**What is expected**
Before you finish, make sure each line of the records has been retyped exactly.

━━━━━━━━━━━━━━━━

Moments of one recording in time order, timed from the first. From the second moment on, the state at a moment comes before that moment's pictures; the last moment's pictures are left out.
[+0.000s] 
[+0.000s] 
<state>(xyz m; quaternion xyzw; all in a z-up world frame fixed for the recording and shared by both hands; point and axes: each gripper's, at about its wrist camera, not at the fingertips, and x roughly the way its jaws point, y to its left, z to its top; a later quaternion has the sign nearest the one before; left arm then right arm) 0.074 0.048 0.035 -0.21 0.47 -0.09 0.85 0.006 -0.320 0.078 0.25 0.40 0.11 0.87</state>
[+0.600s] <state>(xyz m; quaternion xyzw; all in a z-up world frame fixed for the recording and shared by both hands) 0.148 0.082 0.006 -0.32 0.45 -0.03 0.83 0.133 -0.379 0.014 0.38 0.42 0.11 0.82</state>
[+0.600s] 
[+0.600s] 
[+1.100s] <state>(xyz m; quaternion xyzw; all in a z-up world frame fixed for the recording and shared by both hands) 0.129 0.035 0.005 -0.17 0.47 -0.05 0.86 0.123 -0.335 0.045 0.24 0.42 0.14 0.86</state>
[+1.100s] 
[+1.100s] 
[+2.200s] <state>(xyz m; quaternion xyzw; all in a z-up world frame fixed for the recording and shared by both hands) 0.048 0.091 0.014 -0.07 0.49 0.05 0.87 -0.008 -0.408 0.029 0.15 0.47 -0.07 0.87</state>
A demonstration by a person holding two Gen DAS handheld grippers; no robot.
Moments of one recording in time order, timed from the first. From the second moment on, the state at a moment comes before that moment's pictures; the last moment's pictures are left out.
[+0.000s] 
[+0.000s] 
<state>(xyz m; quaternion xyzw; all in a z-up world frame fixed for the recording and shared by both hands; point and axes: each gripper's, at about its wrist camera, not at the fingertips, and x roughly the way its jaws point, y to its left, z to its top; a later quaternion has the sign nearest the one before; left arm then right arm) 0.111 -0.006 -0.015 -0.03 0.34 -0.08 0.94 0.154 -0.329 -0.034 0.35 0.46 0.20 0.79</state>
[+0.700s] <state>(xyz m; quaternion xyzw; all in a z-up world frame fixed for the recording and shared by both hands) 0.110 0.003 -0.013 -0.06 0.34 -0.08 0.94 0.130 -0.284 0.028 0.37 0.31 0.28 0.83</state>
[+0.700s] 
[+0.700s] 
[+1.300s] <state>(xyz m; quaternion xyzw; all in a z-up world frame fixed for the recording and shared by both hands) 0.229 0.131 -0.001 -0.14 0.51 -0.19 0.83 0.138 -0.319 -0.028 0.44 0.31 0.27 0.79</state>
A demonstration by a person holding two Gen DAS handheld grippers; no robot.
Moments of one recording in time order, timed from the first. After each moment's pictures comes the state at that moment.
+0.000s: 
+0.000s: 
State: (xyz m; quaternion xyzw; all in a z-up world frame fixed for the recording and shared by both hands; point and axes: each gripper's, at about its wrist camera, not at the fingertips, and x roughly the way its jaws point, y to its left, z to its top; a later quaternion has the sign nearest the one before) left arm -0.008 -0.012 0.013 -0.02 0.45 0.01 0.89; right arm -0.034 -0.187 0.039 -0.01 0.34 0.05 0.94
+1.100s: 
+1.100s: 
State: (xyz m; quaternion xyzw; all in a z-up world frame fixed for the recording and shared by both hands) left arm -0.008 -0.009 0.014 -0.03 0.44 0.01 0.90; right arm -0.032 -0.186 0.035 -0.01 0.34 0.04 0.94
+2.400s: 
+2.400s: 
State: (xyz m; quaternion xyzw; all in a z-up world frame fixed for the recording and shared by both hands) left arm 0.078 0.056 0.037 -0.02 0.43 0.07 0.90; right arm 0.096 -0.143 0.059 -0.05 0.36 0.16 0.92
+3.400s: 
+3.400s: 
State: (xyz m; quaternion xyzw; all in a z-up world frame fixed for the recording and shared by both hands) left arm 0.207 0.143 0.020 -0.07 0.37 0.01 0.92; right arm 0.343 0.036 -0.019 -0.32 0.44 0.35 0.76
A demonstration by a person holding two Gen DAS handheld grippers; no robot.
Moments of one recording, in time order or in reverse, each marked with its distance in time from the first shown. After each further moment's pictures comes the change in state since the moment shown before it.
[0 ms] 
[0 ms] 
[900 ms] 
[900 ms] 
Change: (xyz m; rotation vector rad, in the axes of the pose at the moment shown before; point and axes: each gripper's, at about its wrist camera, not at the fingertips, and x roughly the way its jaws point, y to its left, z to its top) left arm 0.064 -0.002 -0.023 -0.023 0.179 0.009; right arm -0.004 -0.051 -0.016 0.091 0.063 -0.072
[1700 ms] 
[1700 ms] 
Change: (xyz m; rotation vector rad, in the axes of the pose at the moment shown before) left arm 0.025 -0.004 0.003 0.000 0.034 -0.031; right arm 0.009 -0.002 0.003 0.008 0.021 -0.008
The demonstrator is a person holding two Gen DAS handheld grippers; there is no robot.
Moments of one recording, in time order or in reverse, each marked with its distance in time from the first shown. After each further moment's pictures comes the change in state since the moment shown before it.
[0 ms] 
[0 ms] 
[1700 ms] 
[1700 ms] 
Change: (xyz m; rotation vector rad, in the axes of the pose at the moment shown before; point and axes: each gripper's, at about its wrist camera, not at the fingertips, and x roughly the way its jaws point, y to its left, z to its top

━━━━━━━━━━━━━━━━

**Result of the task**
Moments of one recording in time order, timed from the first. From the second moment on, the state at a moment comes before that moment's pictures; the last moment's pictures are left out.
[+0.000s] 
[+0.000s] 
<state>(xyz m; quaternion xyzw; all in a z-up world frame fixed for the recording and shared by both hands; point and axes: each gripper's, at about its wrist camera, not at the fingertips, and x roughly the way its jaws point, y to its left, z to its top; a later quaternion has the sign nearest the one before; left arm then right arm) 0.074 0.048 0.035 -0.21 0.47 -0.09 0.85 0.006 -0.320 0.078 0.25 0.40 0.11 0.87</state>
[+0.600s] <state>(xyz m; quaternion xyzw; all in a z-up world frame fixed for the recording and shared by both hands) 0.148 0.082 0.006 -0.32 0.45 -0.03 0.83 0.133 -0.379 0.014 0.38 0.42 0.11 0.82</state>
[+0.600s] 
[+0.600s] 
[+1.100s] <state>(xyz m; quaternion xyzw; all in a z-up world frame fixed for the recording and shared by both hands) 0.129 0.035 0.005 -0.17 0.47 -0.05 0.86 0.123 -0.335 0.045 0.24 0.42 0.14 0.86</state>
[+1.100s] 
[+1.100s] 
[+2.200s] <state>(xyz m; quaternion xyzw; all in a z-up world frame fixed for the recording and shared by both hands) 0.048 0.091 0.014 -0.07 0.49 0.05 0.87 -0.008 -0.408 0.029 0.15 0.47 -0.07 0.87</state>
A demonstration by a person holding two Gen DAS handheld grippers; no robot.
Moments of one recording in time order, timed from the first. From the second moment on, the state at a moment comes before that moment's pictures; the last moment's pictures are left out.
[+0.000s] 
[+0.000s] 
<state>(xyz m; quaternion xyzw; all in a z-up world frame fixed for the recording and shared by both hands; point and axes: each gripper's, at about its wrist camera, not at the fingertips, and x roughly the way its jaws point, y to its left, z to its top; a later quaternion has the sign nearest the one before; left arm then right arm) 0.111 -0.006 -0.015 -0.03 0.34 -0.08 0.94 0.154 -0.329 -0.034 0.35 0.46 0.20 0.79</state>
[+0.700s] <state>(xyz m; quaternion xyzw; all in a z-up world frame fixed for the recording and shared by both hands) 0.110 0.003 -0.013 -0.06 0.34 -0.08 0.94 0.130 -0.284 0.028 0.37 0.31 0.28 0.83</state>
[+0.700s] 
[+0.700s] 
[+1.300s] <state>(xyz m; quaternion xyzw; all in a z-up world frame fixed for the recording and shared by both hands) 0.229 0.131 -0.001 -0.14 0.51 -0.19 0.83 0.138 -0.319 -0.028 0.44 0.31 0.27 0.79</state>
A demonstration by a person holding two Gen DAS handheld grippers; no robot.
Moments of one recording in time order, timed from the first. After each moment's pictures comes the state at that moment.
+0.000s: 
+0.000s: 
State: (xyz m; quaternion xyzw; all in a z-up world frame fixed for the recording and shared by both hands; point and axes: each gripper's, at about its wrist camera, not at the fingertips, and x roughly the way its jaws point, y to its left, z to its top; a later quaternion has the sign nearest the one before) left arm -0.008 -0.012 0.013 -0.02 0.45 0.01 0.89; right arm -0.034 -0.187 0.039 -0.01 0.34 0.05 0.94
+1.100s: 
+1.100s: 
State: (xyz m; quaternion xyzw; all in a z-up world frame fixed for the recording and shared by both hands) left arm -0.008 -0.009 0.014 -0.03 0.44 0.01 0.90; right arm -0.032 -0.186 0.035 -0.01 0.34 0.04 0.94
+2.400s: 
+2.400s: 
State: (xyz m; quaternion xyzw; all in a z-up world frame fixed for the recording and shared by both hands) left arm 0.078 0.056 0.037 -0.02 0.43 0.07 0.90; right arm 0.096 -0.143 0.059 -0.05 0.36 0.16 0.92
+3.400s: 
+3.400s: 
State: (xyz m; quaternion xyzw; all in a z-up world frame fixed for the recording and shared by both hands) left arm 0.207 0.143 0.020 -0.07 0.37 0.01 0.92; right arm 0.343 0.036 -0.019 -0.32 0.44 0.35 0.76
A demonstration by a person holding two Gen DAS handheld grippers; no robot.
Moments of one recording, in time order or in reverse, each marked with its distance in time from the first shown. After each further moment's pictures comes the change in state since the moment shown before it.
[0 ms] 
[0 ms] 
[900 ms] 
[900 ms] 
Change: (xyz m; rotation vector rad, in the axes of the pose at the moment shown before; point and axes: each gripper's, at about its wrist camera, not at the fingertips, and x roughly the way its jaws point, y to its left, z to its top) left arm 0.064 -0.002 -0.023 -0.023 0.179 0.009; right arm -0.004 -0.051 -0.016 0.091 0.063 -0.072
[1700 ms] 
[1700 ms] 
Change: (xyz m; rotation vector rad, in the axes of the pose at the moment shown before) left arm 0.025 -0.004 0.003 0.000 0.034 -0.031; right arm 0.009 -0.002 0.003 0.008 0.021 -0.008
The demonstrator is a person holding two Gen DAS handheld grippers; there is no robot.
Moments of one recording, in time order or in reverse, each marked with its distance in time from the first shown. After each further moment's pictures comes the change in state since the moment shown before it.
[0 ms] 
[0 ms] 
[1700 ms] 
[1700 ms] 
Change: (xyz m; rotation vector rad, in the axes of the pose at the moment shown before; point and axes: each gripper's, at about its wrist camera, not at the fingertips, and x roughly the way its jaws point, y to its left, z to its top

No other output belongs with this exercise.